THE TASK - How do the lines below between the ones holding "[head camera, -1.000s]" and "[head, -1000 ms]", inclusive, read? Give them again exactly, with no other lines.

GIVEN INFORMATION -
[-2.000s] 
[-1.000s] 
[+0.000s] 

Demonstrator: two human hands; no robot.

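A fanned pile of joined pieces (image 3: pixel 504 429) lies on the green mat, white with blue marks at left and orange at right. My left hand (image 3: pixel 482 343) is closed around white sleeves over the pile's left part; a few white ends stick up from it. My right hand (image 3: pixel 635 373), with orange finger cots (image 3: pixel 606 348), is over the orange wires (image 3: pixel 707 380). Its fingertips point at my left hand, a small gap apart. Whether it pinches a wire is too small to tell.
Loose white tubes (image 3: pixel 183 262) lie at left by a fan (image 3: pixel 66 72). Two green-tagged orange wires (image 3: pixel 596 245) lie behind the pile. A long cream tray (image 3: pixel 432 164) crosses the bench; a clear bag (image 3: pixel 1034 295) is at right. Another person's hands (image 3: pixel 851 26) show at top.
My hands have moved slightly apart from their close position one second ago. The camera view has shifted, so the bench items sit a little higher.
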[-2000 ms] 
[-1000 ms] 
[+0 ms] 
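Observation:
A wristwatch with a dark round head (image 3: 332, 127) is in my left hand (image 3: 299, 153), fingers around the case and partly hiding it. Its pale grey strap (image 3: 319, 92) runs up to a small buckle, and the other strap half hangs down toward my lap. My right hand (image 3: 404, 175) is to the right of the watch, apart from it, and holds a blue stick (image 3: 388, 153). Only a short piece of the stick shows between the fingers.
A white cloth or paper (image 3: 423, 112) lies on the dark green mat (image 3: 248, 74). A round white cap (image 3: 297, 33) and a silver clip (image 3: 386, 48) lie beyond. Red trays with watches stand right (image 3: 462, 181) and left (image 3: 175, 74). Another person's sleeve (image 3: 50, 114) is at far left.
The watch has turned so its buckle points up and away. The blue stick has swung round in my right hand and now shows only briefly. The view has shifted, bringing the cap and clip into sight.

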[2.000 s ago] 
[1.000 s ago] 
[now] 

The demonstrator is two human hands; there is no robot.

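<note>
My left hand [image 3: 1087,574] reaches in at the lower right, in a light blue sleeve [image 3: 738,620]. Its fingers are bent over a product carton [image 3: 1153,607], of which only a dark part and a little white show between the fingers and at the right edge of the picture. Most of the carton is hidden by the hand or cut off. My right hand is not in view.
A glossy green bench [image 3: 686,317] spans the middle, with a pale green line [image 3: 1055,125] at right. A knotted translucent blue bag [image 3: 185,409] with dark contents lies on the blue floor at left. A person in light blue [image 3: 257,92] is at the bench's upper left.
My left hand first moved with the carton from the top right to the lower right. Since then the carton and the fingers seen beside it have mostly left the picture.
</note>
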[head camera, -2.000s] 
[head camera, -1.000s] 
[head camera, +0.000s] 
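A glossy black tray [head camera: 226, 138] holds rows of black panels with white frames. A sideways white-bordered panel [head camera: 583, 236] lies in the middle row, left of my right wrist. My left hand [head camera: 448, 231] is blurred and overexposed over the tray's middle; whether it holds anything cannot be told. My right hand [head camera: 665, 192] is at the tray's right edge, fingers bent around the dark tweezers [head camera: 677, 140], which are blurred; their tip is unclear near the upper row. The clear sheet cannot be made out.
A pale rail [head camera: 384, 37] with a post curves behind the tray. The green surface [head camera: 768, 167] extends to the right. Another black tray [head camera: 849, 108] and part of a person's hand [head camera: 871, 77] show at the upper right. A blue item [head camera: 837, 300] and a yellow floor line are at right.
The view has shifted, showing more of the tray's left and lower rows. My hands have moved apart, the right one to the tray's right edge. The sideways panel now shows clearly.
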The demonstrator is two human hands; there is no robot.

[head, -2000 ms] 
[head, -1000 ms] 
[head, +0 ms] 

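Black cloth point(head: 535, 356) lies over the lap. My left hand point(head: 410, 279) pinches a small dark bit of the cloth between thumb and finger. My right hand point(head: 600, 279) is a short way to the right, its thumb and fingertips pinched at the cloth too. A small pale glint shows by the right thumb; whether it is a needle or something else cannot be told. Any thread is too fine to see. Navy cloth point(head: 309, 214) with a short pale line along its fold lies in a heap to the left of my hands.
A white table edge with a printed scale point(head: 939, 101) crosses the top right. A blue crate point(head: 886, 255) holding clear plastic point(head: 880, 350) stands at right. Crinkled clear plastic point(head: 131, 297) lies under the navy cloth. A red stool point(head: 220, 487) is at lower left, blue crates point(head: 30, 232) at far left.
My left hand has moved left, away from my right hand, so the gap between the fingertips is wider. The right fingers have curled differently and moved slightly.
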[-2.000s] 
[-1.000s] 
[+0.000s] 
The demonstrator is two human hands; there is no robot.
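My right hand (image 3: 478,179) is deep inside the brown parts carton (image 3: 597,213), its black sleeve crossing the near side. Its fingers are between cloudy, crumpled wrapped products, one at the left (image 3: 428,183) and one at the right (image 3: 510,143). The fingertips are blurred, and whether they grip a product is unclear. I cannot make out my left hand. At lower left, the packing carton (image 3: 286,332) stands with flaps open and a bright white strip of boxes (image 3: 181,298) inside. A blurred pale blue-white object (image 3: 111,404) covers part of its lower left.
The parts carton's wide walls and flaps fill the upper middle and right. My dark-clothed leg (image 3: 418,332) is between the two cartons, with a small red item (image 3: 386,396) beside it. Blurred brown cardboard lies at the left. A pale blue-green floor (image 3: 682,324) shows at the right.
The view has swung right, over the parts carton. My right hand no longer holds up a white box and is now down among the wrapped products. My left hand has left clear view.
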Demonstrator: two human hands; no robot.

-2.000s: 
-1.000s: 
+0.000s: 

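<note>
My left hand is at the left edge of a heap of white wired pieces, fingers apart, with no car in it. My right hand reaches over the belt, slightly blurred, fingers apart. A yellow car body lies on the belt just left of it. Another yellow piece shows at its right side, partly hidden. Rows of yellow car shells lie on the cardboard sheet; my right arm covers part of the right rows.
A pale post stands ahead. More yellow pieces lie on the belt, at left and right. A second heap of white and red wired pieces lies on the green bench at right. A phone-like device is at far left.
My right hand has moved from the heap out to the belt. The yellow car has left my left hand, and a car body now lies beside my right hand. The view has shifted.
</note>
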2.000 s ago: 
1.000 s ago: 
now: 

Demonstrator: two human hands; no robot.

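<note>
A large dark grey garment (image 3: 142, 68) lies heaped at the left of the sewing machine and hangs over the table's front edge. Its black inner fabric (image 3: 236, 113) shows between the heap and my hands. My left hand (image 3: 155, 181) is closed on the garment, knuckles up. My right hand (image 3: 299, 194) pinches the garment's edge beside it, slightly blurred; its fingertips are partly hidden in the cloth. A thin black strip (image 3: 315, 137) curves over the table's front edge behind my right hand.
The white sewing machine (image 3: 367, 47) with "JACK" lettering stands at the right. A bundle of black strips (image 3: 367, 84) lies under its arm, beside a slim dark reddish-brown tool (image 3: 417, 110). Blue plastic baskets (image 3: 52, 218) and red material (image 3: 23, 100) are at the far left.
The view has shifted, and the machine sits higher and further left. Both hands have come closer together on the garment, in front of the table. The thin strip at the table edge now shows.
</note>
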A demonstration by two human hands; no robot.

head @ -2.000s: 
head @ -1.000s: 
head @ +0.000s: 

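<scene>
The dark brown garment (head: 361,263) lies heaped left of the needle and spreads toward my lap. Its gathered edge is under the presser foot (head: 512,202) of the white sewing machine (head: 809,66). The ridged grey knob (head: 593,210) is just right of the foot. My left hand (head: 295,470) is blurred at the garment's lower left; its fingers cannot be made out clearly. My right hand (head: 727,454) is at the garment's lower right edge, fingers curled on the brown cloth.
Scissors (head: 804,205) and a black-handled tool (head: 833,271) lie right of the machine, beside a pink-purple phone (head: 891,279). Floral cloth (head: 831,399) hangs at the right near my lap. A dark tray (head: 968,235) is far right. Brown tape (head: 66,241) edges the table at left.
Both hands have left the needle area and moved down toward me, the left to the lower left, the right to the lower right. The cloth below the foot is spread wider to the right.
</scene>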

EXERCISE RESULT -
[head camera, -1.000s] 
[head camera, +0.000s] 
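A glossy black tray [head camera: 226, 138] holds rows of black panels with white frames. A sideways white-bordered panel [head camera: 583, 236] lies in the middle row, left of my right wrist. My left hand [head camera: 448, 231] is blurred and overexposed over the tray's middle; whether it holds anything cannot be told. My right hand [head camera: 665, 192] is at the tray's right edge, fingers bent around the dark tweezers [head camera: 677, 140], which are blurred; their tip is unclear near the upper row. The clear sheet cannot be made out.
A pale rail [head camera: 384, 37] with a post curves behind the tray. The green surface [head camera: 768, 167] extends to the right. Another black tray [head camera: 849, 108] and part of a person's hand [head camera: 871, 77] show at the upper right. A blue item [head camera: 837, 300] and a yellow floor line are at right.
The view has shifted, showing more of the tray's left and lower rows. My hands have moved apart, the right one to the tray's right edge. The sideways panel now shows clearly.
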The demonstrator is two human hands; there is no robot.

[head, -2000 ms] 
[head, -1000 ms] 

Nothing further is required by the exercise.